His bizarre Bayreuth history, at the Wagner Festival, to which he was invited from Boston by Friedelind Wagner:

I was in the master classes that she [Friedelind Wagner] had there. That summer one of the members of the coaching staff got ill, so they suddenly had to have a pianist coach come in, at a day’s notice, and I got the job, playing stage rehearsals, some with Karl Böhm and Pierre Boulez.

I was definitely the low man on the totem pole there, so I had “Nibelungen Dienst” [Nibelung duty]. A few times a week, I had to go in and rehearse the Nibelungs.
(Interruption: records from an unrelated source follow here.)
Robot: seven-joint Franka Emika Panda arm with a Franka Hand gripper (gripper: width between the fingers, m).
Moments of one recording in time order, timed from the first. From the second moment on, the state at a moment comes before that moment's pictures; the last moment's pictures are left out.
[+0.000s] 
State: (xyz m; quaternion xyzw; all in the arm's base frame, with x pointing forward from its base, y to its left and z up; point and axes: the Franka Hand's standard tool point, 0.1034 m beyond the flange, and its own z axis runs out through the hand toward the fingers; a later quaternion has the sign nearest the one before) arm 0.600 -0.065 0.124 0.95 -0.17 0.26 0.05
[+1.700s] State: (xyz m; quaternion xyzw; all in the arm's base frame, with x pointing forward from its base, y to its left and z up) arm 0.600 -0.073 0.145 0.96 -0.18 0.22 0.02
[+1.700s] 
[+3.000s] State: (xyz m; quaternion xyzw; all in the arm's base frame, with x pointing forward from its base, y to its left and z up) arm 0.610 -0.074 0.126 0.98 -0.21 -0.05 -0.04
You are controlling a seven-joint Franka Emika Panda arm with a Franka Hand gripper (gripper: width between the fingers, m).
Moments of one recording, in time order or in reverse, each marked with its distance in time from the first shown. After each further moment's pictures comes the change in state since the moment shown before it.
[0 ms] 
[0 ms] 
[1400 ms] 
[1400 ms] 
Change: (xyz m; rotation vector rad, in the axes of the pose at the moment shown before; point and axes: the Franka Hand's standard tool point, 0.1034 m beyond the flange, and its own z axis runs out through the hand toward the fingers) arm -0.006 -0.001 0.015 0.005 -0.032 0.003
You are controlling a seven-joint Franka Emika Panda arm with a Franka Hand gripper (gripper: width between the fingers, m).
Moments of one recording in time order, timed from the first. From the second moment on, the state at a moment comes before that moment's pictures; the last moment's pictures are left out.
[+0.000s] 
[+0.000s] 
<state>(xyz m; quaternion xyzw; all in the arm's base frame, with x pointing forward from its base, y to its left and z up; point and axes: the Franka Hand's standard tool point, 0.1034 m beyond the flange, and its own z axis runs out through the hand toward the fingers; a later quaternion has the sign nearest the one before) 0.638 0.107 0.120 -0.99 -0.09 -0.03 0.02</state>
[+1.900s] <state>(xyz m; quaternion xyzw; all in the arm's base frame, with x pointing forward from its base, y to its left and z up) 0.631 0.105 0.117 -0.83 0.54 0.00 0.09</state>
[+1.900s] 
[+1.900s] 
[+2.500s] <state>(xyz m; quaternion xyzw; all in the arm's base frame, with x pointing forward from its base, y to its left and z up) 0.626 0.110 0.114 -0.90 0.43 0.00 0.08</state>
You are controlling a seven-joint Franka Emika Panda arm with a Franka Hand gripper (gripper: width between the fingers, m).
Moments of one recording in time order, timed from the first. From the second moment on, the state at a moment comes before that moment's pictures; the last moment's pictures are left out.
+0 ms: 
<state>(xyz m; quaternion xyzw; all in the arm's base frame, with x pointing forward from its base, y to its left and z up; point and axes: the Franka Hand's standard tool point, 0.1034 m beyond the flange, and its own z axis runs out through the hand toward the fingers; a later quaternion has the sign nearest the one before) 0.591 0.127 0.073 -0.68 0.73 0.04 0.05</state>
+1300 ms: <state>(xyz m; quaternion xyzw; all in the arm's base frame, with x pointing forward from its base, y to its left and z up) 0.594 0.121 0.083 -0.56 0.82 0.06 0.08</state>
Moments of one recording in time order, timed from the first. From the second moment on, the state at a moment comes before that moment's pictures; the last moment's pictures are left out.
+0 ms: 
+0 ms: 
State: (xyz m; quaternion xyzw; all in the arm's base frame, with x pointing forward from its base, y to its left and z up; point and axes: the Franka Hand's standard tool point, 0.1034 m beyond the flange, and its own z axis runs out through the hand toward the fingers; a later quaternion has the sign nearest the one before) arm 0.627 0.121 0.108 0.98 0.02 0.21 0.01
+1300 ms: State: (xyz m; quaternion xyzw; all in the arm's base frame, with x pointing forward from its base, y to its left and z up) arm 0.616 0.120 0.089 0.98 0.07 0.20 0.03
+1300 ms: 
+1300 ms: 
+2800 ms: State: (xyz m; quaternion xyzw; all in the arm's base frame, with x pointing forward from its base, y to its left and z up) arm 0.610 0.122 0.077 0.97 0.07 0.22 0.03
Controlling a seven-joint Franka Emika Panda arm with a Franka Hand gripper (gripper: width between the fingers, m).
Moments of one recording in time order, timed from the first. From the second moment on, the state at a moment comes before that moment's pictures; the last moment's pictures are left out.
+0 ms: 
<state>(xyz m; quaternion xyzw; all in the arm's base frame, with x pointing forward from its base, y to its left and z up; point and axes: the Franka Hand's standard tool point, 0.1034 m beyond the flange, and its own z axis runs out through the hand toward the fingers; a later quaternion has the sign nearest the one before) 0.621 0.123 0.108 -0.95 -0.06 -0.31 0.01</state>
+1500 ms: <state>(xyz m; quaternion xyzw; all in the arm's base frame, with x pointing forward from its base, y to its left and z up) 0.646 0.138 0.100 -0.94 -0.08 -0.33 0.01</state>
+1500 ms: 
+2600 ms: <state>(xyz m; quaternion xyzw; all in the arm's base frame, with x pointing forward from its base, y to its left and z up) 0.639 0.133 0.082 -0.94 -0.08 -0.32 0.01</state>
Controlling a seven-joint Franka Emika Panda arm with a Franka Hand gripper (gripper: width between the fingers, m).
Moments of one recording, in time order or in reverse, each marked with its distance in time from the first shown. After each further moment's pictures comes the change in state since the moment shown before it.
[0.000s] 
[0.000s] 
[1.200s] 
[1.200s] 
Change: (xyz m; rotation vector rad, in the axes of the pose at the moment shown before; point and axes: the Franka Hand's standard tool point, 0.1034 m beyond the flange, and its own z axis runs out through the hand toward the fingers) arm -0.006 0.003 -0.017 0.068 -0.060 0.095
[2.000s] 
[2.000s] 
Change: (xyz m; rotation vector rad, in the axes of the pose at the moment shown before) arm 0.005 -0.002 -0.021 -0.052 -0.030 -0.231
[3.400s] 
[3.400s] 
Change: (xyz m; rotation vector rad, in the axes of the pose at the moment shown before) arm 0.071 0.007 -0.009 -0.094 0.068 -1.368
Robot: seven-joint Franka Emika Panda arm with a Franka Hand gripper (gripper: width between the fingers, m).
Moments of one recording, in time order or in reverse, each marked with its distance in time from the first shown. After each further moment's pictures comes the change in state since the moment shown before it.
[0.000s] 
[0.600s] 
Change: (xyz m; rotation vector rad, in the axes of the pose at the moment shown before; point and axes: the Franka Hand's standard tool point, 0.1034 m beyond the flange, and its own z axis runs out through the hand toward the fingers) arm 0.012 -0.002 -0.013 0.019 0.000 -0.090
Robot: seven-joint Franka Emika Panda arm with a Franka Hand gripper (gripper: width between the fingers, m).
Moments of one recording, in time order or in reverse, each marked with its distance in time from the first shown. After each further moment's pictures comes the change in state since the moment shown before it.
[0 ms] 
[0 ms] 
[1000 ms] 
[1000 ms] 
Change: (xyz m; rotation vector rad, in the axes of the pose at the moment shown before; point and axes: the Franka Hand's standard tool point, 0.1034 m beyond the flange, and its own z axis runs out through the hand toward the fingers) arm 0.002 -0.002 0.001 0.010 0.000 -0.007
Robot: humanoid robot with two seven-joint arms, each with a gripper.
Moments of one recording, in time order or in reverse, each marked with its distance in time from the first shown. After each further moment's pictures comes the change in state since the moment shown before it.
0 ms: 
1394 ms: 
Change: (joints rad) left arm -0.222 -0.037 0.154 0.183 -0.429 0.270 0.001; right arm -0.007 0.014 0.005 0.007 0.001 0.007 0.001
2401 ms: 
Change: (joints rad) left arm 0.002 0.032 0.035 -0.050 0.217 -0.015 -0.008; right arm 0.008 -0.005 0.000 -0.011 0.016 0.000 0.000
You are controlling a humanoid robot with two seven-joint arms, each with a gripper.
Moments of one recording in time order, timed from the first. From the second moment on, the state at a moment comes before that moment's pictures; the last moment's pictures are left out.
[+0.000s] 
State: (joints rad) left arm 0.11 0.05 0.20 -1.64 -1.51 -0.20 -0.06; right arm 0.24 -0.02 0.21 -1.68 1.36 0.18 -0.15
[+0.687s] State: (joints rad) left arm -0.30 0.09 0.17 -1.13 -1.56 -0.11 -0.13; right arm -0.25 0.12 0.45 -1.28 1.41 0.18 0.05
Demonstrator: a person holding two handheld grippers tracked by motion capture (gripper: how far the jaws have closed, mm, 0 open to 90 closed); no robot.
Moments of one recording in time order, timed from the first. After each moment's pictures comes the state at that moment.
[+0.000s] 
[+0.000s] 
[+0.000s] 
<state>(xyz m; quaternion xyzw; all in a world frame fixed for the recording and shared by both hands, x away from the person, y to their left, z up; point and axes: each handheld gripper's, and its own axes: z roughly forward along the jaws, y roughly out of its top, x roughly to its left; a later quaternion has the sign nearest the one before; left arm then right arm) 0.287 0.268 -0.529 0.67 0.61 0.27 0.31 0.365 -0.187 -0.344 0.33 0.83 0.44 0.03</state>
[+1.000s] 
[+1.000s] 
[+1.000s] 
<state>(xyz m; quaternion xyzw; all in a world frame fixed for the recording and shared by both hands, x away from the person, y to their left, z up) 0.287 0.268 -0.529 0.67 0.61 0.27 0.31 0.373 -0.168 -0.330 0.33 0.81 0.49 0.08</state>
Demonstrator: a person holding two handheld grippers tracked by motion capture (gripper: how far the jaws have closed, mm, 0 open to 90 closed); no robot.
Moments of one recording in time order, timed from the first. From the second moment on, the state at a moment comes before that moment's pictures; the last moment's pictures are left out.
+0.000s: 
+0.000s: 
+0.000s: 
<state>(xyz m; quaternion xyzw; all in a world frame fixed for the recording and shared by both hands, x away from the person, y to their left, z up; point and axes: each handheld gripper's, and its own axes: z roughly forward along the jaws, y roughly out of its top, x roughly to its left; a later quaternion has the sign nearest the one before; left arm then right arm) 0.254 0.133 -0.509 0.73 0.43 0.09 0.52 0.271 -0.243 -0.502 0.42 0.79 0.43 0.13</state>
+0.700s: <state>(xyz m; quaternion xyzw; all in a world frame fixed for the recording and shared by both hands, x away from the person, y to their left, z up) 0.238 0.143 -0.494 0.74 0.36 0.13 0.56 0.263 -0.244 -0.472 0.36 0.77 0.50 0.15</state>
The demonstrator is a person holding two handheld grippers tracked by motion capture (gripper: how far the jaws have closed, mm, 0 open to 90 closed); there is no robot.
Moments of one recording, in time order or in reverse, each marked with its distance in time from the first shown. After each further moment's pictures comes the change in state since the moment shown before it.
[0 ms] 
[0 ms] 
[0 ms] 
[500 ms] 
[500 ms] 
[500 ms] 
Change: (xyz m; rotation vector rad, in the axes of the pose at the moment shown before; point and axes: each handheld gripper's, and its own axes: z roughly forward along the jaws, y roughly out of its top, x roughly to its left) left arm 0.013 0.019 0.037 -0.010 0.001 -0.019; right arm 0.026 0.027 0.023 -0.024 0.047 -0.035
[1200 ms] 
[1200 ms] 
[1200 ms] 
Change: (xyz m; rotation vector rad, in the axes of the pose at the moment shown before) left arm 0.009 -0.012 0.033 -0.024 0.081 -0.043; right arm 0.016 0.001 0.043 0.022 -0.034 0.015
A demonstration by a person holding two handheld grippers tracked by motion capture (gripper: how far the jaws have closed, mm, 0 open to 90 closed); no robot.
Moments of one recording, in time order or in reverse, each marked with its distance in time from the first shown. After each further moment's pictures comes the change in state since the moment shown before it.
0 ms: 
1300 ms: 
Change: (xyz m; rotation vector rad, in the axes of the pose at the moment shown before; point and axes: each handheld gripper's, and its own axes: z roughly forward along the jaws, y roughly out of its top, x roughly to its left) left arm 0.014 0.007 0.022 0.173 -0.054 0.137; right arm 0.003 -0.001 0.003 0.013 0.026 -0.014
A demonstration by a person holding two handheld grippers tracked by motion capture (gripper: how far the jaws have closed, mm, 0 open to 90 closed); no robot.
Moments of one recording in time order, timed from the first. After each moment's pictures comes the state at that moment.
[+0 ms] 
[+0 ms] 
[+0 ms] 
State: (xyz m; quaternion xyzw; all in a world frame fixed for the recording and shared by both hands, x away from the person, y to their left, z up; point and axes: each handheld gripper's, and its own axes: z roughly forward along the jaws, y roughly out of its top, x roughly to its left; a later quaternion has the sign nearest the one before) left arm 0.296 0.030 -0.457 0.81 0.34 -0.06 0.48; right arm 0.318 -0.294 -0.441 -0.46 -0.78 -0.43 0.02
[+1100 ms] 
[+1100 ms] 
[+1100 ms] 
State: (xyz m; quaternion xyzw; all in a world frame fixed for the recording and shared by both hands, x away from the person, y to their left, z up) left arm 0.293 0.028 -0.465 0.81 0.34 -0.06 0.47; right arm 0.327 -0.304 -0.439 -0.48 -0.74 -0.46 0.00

This meant being down in the deepest crypt of the Festspielhaus. I gathered together the Nibelungs, who were all dancers of the company and had to train them to scream on cue.

I played the preceding orchestra parts on the piano, and then yelled at them “Ein, zwei, drei, SCHREI!” and they gave this great scream on cue. It was one of the silliest things I have ever done.

That and an unusual freezing summer in Bayreuth combined to make MTT flee the place: “I couldn’t take it anymore,” so he gave up on Wagner and opera ... for a while. The episode also led to a chain of events that launched him on a great career. How? I recommend Viva Voce for the answer and for much else. NOTE: The book is currently out of print, but available from used booksellers.